Wednesday, January 19, 2011

on urban development and bicycle transportation

This just in:

http://bikeportland.org/2011/01/18/hopworks-plans-new-location-on-n-williams-ave-46202

On the one hand, I suppose a new brewpub in the neighborhood might be nice. On the other hand it's happening in a part of town that has seen wildfire-fast development, and where rising home values and property taxes have been pushing out longtime residents who once moved into NE Portland because they couldn't afford to live anywhere else.

One of the byproducts of urban development in inner North and Northeast Portland has been the change in the relative age and color of the demographic landscape.

Forty and fifty years ago, black families bought homes here in inner N/NE Portland because they weren't being shown properties in any other part of town, or because they couldn't get home loans for properties anywhere else. This was part of a gentlemens' agreement among local realtors who engaged in a variation of the practice known as "redlining". Black families were clustered together into three or four zip codes because it was easier to then sell properties elsewhere to white families without the attendant worry that a black family might move into those other neighborhoods -- and thereby bring everyone's property values down. Another form of redlining happened when black families would opt to rent housing in cheaper neighborhoods because they couldn't buy a house anywhere. That it was institutional racism didn't seem to upset the housing industry -- or state and local government -- at the time.

At the height of this part of the urban development cycle, Portland's black families, while still constituting a small minority in an otherwise pretty white town, built a community complete with restaurants, small shops and churches. While the encroaching gang epidemic and meth wars that began in the 1990's took a toll on the black community, those things didn't wipe the community out.

The largest demographic change in this part of Portland has come in the last five or six years, as the growth of new business in this part of town has skyrocketed, and the number of new people moving to Portland from out of state has also mushroomed. As a result, many of the homes in inner NE Portland that were formerly inhabited by black families are now being bought up by young urban professionals -- mostly white -- who are fixing up these old homes and putting down new roots.

My question is: where did all the former residents of N/NE Portland go?
Many were pushed out by rising home values and property taxes. Elderly residents moved out when they became too old to care for their homes, or when the rent got too high (lots of single-family houses in N/NE Portland were longtime rental properties before being fixed up and sold). Many families with children moved away when Jefferson High School -- Oregon's only majority black high school -- became threatened with closure several years ago, and the lack of the school board's support for Jefferson and the cluster of feeder schools in the surrounding neighborhood became glaringly apparent.

Lots of people who left inner NE Portland moved farther east, into Parkrose and other neighborhoods in mid-Multnomah County, where rents were (and are) still more affordable. Some left Portland altogether, moving to other cities where housing was affordable and there was a hope of finding work. (Portland still has over 10% unemployment, in case anyone's forgotten.)

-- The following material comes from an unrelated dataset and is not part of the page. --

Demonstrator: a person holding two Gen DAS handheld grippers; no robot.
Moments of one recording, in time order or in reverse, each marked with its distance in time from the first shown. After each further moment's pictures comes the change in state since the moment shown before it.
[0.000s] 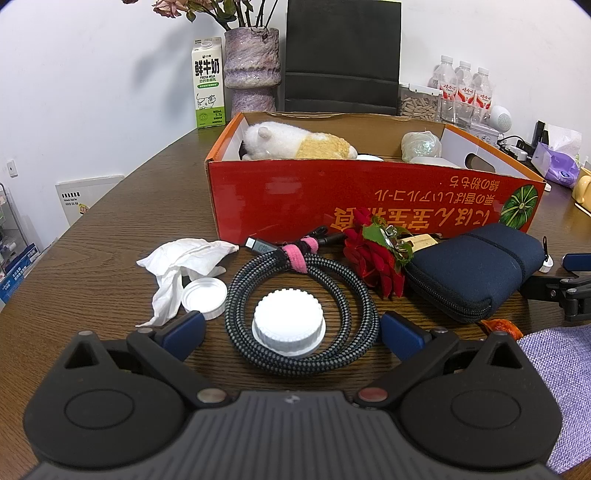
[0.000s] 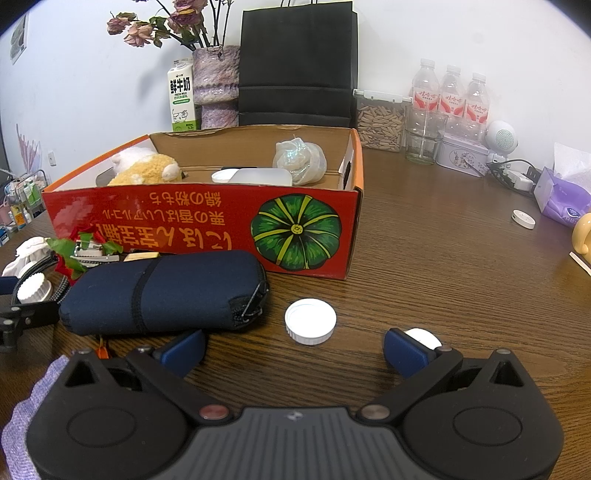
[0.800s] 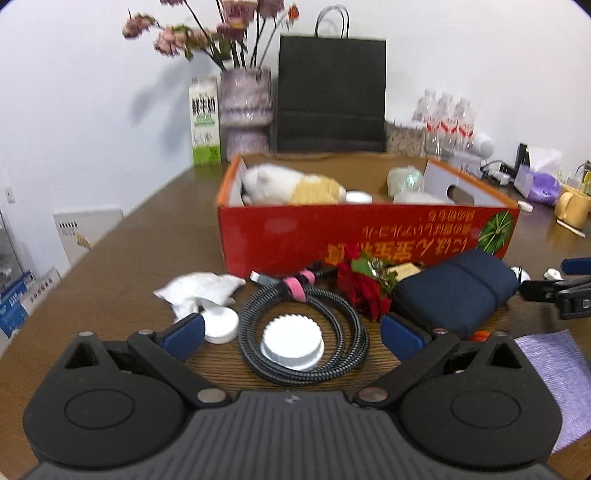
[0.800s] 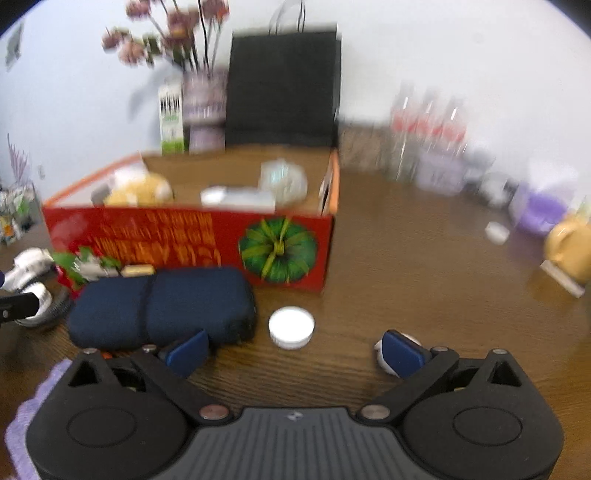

But the people now living in Inner N/NE Portland, the ones who've bought up all those houses and developed all those businesses and grown all those bike amenities in the last five years, don't seem to be giving a ton of thought to the way urban development can change a neighborhood. Or maybe they are and we just don't think the same way. I don't know.

I'm not a sociologist, so I can't speak about demographic studies or anything else that's terribly scientific. But I wonder if, in the process of making Portland more bike-friendly, we are also in the process of alienating communities of color from a vision of safe, walkable and bikeable streets. Some communities of color see car ownership as a desireable goal. In many larger cities with urban blight and limited bus service in the poorest neighborhoods, riding a bike is something that only children and very poor adults do. To be an adult on a bicycle in those places is an embarrassing thing.

Now I wonder if the whole idea of transportational bicycling is being turned on its ear in Portland, to be seen by communities of color as something done only by Young White Hipsters With Money, also known as The People Who Moved Here And Made The Neighborhood Too Expensive For Everyone Else.

Ten years ago, hardly any of us had ever seen a Bakfiets -- one of those beautiful, long-body cargo bikes with the big wooden boxes in front that allow you to transport groceries, your dog or your children. Today, there are a few hundred of these cargo bikes all over inner eastside Portland, as more young families are able to move here and fashion lives that allow them to live within biking distance of almsot everything they need: schools, shops, doctors' offices and parks. Nearly every person I've see riding a Bakfiets (which costs about $3000, by the way) is white and looks to be under about age 50. I find it hard to believe they all grew up here and I assume that most of them came from somewhere else within the last decade or less. I'm willing to concede that I could be wrong about this hunch but I don't think I am.

There is a large and growing gap here, based partly on race, partly on mobility and partly on socio-economic class; and I am wondering what, if anything, can be done to close it. How do we make bicycling truly accessible to everyone so that everyone can come to understand the benefits of transportational, practical bicycling?

In light of the rampant development happening in formerly poorest parts of Portland, I honestly do not know the answer.